What’s Old is New Again

Portion of Plate b41215 from the DASCH collection of Halley's comet taken on April 21, 1910 from Arequipa, Peru with the 8-inch Bache Doublet, Voigtlander. Courtesy of the DASCH project.

by Paul Edmon, November 4, 2019

As Solomon said "there is nothing new under the sun", and so it is with archival technology.  Hollywood it seems has stumbled on the trick of etching glass to store data for long term (i.e. centuries).  Fun thing is this is a return to previous methods of storage.
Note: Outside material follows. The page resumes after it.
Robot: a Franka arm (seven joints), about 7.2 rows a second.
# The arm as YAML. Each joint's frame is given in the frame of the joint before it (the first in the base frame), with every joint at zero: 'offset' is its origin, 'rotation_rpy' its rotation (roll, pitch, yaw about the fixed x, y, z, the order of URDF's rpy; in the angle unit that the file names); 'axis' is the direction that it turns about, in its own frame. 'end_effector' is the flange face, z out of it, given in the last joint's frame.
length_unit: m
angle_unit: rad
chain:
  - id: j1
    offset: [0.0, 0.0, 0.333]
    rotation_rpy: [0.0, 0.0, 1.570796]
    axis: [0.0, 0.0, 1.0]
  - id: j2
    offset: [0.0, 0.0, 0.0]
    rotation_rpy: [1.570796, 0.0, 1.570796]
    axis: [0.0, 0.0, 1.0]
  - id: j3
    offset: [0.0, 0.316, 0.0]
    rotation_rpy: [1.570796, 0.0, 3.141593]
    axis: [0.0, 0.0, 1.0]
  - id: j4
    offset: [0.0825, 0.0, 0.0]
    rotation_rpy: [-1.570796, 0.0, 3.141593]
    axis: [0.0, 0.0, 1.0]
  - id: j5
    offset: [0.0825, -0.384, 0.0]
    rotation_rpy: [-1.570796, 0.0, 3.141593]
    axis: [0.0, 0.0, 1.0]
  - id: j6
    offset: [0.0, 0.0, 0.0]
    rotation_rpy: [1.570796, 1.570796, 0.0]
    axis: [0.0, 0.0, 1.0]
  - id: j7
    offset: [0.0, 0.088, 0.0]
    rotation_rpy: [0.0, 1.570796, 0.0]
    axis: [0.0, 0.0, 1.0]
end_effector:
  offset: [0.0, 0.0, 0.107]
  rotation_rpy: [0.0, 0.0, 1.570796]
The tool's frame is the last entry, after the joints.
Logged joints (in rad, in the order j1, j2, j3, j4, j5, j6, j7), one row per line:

A general rule about data, the more useable data is the higher probability it can be destroyed or corrupted.  As such archiving data for the future has become a bit of a headache for librarians, data scientists, and research computing staff.  After all digital data is by far the most useful type of data, at least in our modern epoch.  It can be read and manipulated by computers.  It can be shared across the globe easily, and has an almost universal language to it.  However with that fungibility, comes problems of durability and longevity.  Digital data can be corrupted by a bad disk, electrical short, or even cosmic rays.  Those producing the data usually do not have data provenance and archive in mind so the data is stored in non-ideal ways and is commonly lost.  Beyond that since the 2nd Law of Thermodynamics still applies you have to contend with the fact that everything eventually decays and dies.  The enemy of entropy is the final end for all meaningful data.

So given all this what formats have stood the test of time?  How can we ensure that data will outlive us and be useful?  Clearly just running spinning disks, tape, or solid state devices will be insufficient.  After all the materials that make up tapes decay over time, hard drives get corrupted, and even solid state devices suffer the death of entropy.  Not to mention the fact that as formats change the previous format may be unreadable except to the select few who have that legacy machine and format knowledge.  How much data has already be lost on cassette tapes, 8 tracks, and ancient diskettes (ancient being 40 years old)?  Beyond that what about all the crazy amounts of emails that people send that one day will go into the great digital trash bin, historians would love to have those and who knows how long any given company who hosts the email or email format will last for.

The answer is, of course, in our past.  Over the past several thousand years of history, humanity has inadvertently or purposefully managed to construct means to store information for millennia.  For instance think about the cuneiform tablets that encode the earliest written languages of man.  They have lasted for nigh on 5000 years and, assuming you know Sumerian, are readable.  As it turns out ceramic is pretty durable stuff so these tablets have survived the test of time.

Naturally though cuneiform tablets are highly useful long term storage devices but not very fungible.  Thus humanity developed paper, scrolls, and books.  These can last for thousands of years, as shown by the numerous ancient texts (ancient here being thousands of years old) that we still have access to.  They are also more fungible as one can easily write comments in the margins, correct errors made by copyists.  Heck if you can figure out how to build a machine to make text production efficient, you could even start a Reformation!  Sadly though their durability does not hold a candle to ceramic tablets.

Even closer to our own day, one can encode data on glass plates.  Not movies like Hollywood wishes to do but photographs of the stars.  These pictures can be very useful for enterprising young women who want to better understand how stars work.  Even better they hold up great over time, lasting hundreds of years (at least that's as long of a baseline as we have thus far).  Sadly inspecting plates is rough business, even for graduate students.  Thus projects like DASCH want to do the reverse of what Hollywood is doing and moving the massive collection of data on plates to a digital format for easy of use.  But again, now the data has become fungible and more liable to destruction.  For long term the plates are actually a better means of storage.

So what to do?  Do you print out all your correspondence on dot-matrix thermal paper?  Do you try to inscribe it all on a golden plate and send it into deep space?  Do you get yourself a kiln, grab a stylus, and go old school?  Frankly nobody really knows but it is one of the major concerns with modern data: just how do you store all that information for posterity and yet keep it useful for modernity?  Perhaps the old maxim will turn out true once again, that perhaps the old ways can tell us something about how to live in the bright data rich future.